Analyse im Vertrieb

Voraussetzungen für eine Analyse

Geschäftsjahr

Für die meisten Auswertungen wird das aktuelle Geschäftsjahr wichtig sein. Aber auch das letzte, vor­letzte oder nächste Geschäftsjahr kann eine Rolle spielen. In der Regel ist das Geschäftsjahr automatisch vom 01. Januar - 31. Dezember gesetzt. Sollte das Geschäftsjahr davon abweichen, kann es angepasst werden.
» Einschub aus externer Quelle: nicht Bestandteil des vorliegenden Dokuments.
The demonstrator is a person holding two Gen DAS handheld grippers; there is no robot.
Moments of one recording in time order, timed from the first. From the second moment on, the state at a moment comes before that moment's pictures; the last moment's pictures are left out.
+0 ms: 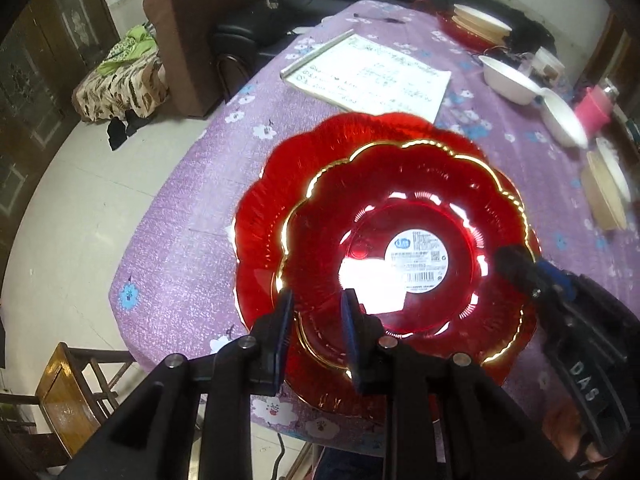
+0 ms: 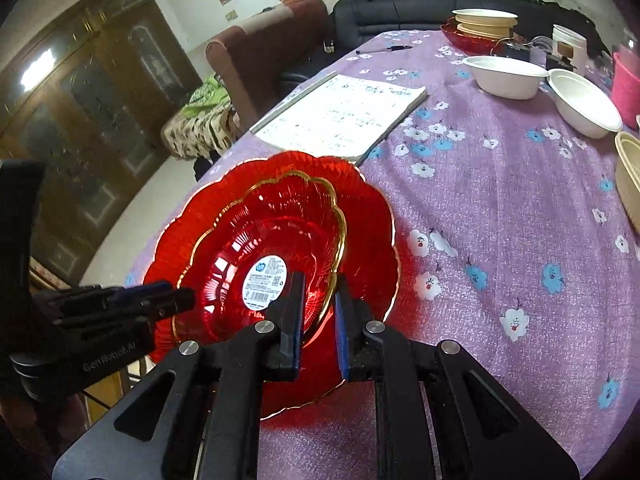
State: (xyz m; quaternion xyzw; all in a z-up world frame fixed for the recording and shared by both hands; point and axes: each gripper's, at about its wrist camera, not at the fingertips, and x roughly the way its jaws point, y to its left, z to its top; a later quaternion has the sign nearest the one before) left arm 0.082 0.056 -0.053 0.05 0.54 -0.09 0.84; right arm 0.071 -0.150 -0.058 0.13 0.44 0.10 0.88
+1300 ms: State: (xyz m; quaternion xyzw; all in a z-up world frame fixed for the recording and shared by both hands) left arm 0.044 -0.155 0.003 0.16 0.39 -0.17 0.89; right arm -0.021 -0.380 -0.011 0.17 0.24 -0.12 0.95
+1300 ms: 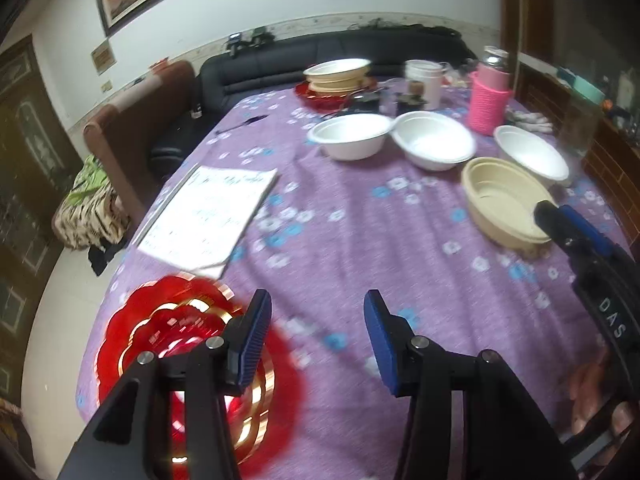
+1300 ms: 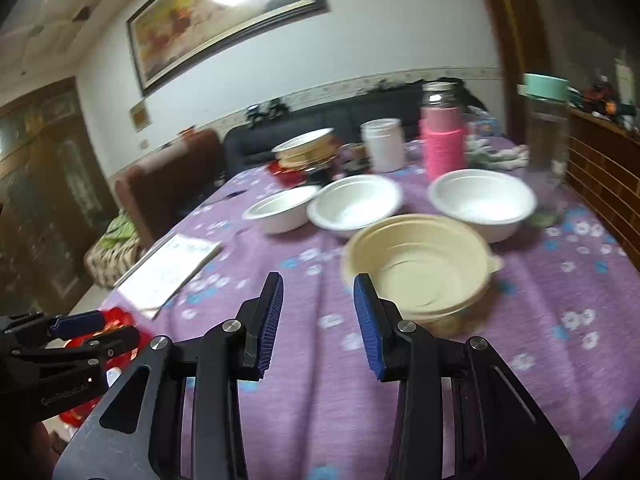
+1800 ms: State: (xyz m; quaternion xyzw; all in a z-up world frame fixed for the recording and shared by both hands) left arm 0.062 -0.244 -0.010 0.19 0.40 -0.20 0.87; right arm -0.030 -0.494 -0.026 0.25 0.23 -0.19 0.92
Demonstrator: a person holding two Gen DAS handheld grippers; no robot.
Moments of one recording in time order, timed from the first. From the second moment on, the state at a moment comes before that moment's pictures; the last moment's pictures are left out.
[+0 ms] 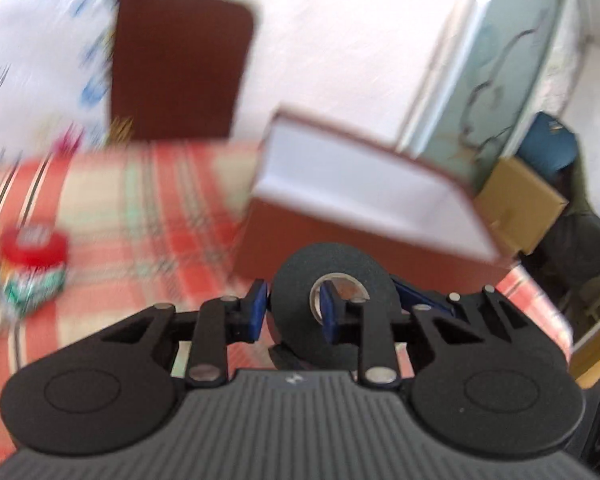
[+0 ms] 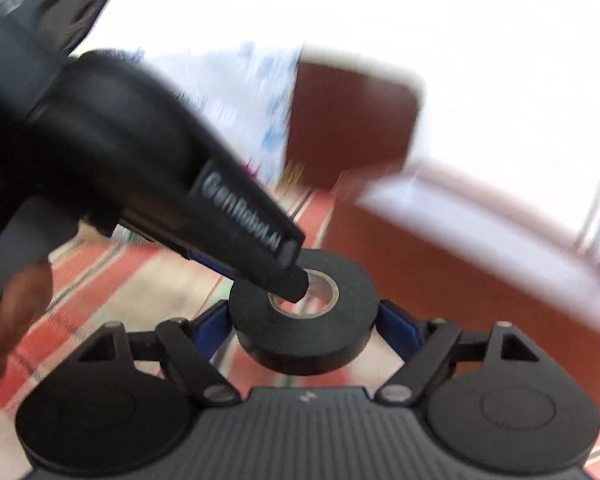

Hinweis: Das Geschäftsjahr für die eigene Firma setzen Sie bei Bedarf mit Administratorrechten über die Funktion Geschäftsjahr setzen im Formular Eigene Firma (Back-Office/Meine Firma unter Weitere Funkti­onen).

Info

Admin: Die gesetzten Werte werden auch in der Variable PSA_COM_YEA gespeichert, die im Standard nur Administratoren sehen können. Das Geschäftsjahr darf nur von einem PisaSales-Administrator im Dialog seiner internen Firma festgelegt werden.

Vertriebsvorgänge

Die Potentialanalyse umfasst die Analyse der Umsatzchancen einer Vertriebseinheit (Vertriebsmitarbei­ter, Organisationseinheit oder ein Vertriebspartner) anhand der aktuell betreuten Kunden sowie vorlie­genden Daten aus abgeschlossenen Zeiträumen. Da eine Vertriebseinheit i.d.R. aus mehreren Account-Managern (aktive PisaSales- Benutzer) besteht (z.B. im Falle einer internen Organisationseinheit), wer­den Analysefunktionen auch mit verdichteten Ergebnissen angeboten, d.h. es werden die Umsätze aller Vertriebsmitarbeiter einer Vertriebseinheit berücksichtigt und kumuliert dargestellt. Um eindeutige Ergebnisse zu erzielen, können interne Mitarbeiter nur einer Organisationseinheit zugeordnet werden.

Attention

Achtung: Vertriebsvorgänge, die in Auswertungen einbezogen werden, müssen sich bereits im Forecast befinden. Vertriebsvorgänge ohne Kunden werden NICHT berücksichtigt.

Ist-Zustände

Sie können eine Analyse der bestehenden Ist-Werte abgeschlossener Zeiträume nach Branchen, Regio­nen, Sparten, Kunden sowie nach einer ausgewählten Branche und nach einem ausgewählten Kunden durchführen und dabei die akkumulierten Daten jeweils für Anfragen, Angebote und Aufträge erhal­ten.Dabei unterstützen Sie Business-Intelligence-Tools wie

  • Vertriebscockpit
  • Unternehmenscockpit
  • Drill-Down-Center
  • Verkaufstrichter an Vorgangsübersichten
  • Kartendarstellung an Vorgangsübersichten

Dafür müssen aber zunächst die realen Zahlen in den Vorgängen vorhanden, und die Vorgänge im Fore­cast sein.

  1. Tragen Sie Ihre Umsatzerwartungen für die Anfragen und Angebote sowie die tatsächlichen Umsatz­zahlen für die Aufträge in den entsprechenden Vertriebsvorgang-Formularen ein.
  2. Ordnen Sie dem Vorgang einen kaufmännischen und einen technischen Bearbeiter zu. Wenn Sie einen Vorgang selbst betreuen, tragen Sie Ihren Namen ein. Dieser Vorgang wird bei der Analyse der Ist-Zustände berücksichtigt.
  3. Beachten Sie bitte, dass alle Vorgänge, die für die Analyse der Ist-Zustände herangezogen werden sollen, im Forecast sein müssen. Die Option Forecast dient als Vorhersage des Auftragseingangs. Aktivieren Sie daher das Kästchen Forecast immer dann, wenn Sie glauben, dass es bei dem jeweili­gen Vorgang zum Auftrag kommt und Sie diesen Vorgang für die Analyse der Ist-Zustände für wichtig halten.